Капитан густо рассмеялся:

— Понимаю. Вы из таких священников, которые шляются по вертепам и доходят до состояния невменяемости, не так ли?

Лутатини почувствовал себя уязвленным.

— Я зашел в кабак, как проповедник, чтобы спасти своих братьев от нравственного падения.

Капитан перебил его:

— И сами бухнулись в омут разврата, как якорь на морское дно. Впрочем, разговоры наши окончены. Можете идти и выполнять обязанности матроса.

Лутатини едва удерживался от качки. Ноги его дрожали, а бледное и растерянное лицо выражало отчаяние. Он повысил голос:

— Я требую сэр, чтобы вы немедленно отправили меня на берег! Я не хочу оставаться на вашем судне ни одной минуты!

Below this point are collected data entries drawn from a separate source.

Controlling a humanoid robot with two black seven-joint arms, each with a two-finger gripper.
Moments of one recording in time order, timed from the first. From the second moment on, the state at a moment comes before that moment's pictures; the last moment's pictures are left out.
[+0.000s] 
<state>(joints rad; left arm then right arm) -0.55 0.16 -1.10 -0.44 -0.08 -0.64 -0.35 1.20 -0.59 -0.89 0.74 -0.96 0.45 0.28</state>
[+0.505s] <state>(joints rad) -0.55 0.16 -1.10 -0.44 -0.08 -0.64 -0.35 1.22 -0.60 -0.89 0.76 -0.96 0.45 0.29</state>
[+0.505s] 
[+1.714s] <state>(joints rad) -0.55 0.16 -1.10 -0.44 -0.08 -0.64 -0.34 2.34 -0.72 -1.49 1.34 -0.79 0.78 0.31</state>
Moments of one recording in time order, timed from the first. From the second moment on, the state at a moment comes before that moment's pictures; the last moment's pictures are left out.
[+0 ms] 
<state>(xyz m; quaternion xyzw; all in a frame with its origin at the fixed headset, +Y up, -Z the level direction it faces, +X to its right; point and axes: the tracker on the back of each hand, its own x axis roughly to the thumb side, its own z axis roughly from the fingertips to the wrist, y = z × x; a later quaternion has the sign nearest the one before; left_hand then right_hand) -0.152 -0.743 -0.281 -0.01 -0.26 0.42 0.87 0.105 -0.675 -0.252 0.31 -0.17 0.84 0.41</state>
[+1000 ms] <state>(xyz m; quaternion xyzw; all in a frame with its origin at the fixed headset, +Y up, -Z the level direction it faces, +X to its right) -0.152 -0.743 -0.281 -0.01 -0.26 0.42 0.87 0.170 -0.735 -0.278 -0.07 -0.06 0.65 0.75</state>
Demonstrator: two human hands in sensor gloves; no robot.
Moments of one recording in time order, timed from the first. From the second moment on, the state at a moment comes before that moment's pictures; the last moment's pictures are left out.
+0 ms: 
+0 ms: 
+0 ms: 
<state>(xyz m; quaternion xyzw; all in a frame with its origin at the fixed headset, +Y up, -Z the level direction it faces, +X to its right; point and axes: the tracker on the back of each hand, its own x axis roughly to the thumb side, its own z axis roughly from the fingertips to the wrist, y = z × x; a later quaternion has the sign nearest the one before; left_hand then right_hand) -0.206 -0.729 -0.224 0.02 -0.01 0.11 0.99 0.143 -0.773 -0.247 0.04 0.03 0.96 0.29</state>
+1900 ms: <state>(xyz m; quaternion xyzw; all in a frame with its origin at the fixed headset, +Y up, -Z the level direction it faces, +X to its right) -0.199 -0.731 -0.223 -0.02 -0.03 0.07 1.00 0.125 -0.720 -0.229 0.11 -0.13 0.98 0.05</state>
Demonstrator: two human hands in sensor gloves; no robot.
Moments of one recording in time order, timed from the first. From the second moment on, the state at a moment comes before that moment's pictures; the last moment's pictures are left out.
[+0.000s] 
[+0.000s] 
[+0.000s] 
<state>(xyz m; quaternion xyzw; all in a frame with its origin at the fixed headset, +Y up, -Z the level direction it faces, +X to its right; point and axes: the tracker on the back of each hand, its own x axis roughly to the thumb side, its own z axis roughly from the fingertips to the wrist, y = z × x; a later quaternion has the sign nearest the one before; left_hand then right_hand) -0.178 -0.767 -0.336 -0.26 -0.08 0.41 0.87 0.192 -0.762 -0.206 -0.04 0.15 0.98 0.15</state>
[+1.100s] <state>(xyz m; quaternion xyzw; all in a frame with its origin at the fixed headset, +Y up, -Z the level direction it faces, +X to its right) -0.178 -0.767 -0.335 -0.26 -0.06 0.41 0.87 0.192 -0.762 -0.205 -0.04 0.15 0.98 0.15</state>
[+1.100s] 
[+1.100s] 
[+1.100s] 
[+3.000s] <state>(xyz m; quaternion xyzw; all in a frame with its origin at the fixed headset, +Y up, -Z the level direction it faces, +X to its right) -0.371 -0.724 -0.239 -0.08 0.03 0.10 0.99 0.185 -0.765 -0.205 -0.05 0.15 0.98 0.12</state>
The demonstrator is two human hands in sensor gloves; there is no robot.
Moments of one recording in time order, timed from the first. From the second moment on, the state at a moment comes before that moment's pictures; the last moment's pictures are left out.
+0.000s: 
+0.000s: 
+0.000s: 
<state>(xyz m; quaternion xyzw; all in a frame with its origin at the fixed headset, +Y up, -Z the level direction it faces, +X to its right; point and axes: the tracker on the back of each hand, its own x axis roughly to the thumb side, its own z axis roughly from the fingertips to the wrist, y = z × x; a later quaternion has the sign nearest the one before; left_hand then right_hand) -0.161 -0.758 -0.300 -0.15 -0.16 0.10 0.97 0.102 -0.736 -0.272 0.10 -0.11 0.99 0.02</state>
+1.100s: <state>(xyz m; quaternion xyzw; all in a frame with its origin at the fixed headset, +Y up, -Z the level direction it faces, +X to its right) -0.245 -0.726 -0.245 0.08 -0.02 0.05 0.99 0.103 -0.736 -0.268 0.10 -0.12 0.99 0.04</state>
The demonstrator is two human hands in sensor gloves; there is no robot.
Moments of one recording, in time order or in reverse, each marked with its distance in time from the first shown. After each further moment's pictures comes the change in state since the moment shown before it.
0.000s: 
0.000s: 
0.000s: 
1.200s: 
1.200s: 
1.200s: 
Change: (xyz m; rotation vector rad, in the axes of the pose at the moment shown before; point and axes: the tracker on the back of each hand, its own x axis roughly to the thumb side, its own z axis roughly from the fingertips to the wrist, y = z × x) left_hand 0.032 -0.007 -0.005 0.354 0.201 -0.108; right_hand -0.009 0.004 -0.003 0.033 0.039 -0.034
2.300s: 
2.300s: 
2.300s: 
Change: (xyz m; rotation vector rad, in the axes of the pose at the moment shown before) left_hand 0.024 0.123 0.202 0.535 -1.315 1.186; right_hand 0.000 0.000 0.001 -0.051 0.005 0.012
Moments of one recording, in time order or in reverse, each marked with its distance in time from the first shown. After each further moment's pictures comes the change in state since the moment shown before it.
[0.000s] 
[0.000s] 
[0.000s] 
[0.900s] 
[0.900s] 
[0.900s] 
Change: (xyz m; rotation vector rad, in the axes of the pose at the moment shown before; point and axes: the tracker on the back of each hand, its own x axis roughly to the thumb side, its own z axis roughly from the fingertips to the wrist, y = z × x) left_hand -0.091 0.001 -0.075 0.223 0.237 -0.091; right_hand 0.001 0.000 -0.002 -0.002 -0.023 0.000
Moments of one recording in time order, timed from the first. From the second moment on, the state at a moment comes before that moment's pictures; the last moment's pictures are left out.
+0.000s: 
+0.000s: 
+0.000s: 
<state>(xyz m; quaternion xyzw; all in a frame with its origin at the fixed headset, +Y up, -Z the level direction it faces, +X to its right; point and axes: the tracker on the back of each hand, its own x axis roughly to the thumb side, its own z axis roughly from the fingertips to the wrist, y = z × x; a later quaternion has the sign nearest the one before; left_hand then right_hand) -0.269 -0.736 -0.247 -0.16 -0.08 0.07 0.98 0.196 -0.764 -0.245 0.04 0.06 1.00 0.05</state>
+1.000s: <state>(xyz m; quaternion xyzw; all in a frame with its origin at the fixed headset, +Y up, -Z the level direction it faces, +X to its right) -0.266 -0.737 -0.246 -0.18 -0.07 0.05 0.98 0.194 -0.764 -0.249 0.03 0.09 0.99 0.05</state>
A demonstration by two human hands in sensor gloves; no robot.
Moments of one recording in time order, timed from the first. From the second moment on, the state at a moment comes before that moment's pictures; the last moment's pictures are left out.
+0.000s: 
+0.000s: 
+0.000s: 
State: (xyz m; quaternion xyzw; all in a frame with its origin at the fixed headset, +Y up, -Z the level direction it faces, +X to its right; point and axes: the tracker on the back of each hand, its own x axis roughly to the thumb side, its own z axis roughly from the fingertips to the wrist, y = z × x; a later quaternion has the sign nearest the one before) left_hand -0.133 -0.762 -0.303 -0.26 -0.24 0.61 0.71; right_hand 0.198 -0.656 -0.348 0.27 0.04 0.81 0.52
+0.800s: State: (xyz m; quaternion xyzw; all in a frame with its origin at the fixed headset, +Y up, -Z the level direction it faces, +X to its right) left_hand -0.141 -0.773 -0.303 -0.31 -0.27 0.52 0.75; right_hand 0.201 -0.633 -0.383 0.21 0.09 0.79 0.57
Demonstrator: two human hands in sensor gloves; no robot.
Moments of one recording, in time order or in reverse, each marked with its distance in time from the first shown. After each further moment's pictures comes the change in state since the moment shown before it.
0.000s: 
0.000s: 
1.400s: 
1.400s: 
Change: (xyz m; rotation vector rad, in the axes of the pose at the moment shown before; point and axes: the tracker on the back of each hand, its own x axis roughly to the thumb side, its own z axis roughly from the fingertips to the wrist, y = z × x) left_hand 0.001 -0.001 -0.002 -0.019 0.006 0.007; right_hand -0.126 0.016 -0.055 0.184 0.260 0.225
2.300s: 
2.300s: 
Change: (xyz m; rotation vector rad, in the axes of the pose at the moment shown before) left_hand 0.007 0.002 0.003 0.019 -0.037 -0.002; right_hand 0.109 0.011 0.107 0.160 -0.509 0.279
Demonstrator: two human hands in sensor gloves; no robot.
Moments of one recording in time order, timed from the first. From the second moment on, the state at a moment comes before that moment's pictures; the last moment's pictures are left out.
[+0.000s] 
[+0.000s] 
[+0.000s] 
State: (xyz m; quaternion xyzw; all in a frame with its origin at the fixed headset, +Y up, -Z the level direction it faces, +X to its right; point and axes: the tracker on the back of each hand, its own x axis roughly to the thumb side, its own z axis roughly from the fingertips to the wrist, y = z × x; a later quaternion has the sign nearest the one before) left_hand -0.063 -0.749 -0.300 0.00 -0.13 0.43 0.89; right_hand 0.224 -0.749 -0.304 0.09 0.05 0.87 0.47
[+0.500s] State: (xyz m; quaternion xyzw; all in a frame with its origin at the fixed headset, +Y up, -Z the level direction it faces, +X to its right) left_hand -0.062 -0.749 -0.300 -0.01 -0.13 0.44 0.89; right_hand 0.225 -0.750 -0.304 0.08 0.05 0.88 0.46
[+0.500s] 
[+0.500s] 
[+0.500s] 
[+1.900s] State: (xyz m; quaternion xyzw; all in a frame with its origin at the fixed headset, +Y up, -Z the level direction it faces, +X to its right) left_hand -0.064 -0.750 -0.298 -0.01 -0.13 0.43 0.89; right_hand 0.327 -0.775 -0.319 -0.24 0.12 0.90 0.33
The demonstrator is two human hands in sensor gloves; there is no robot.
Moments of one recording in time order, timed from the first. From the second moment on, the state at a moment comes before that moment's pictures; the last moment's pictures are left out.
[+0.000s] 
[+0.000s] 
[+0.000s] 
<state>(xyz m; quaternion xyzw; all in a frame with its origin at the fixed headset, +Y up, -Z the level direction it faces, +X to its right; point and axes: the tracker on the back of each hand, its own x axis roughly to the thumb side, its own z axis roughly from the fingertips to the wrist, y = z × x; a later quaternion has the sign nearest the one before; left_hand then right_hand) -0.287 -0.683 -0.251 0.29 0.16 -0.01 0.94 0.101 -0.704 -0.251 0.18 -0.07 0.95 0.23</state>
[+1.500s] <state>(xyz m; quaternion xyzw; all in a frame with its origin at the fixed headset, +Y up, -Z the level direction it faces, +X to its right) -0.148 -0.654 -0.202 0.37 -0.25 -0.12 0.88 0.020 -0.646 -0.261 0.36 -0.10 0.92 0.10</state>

Капитан встал. Полнотелое туловище его закачалось на коротких, кривых ногах. Он заговорил строго, скосив на матроса выпуклые глаза:

— Когда ты сядешь на мое место, а я буду стоять у порога в такой же вот дурацкой позе, как стоишь ты, только тогда что-либо ты можешь требовать от меня. А теперь в продолжение шести месяцев буду требовать от тебя я. Запомни это правило, как «Отче наш». Сейчас же становись на работу.

— В продолжение шести месяцев! — выкрикнул Лутатини рыдающим голосом. — Я заявлю аргентинскому консулу. Найдутся и против вас законы. Я не раб, чтобы меня могли держать на судне против моего желания.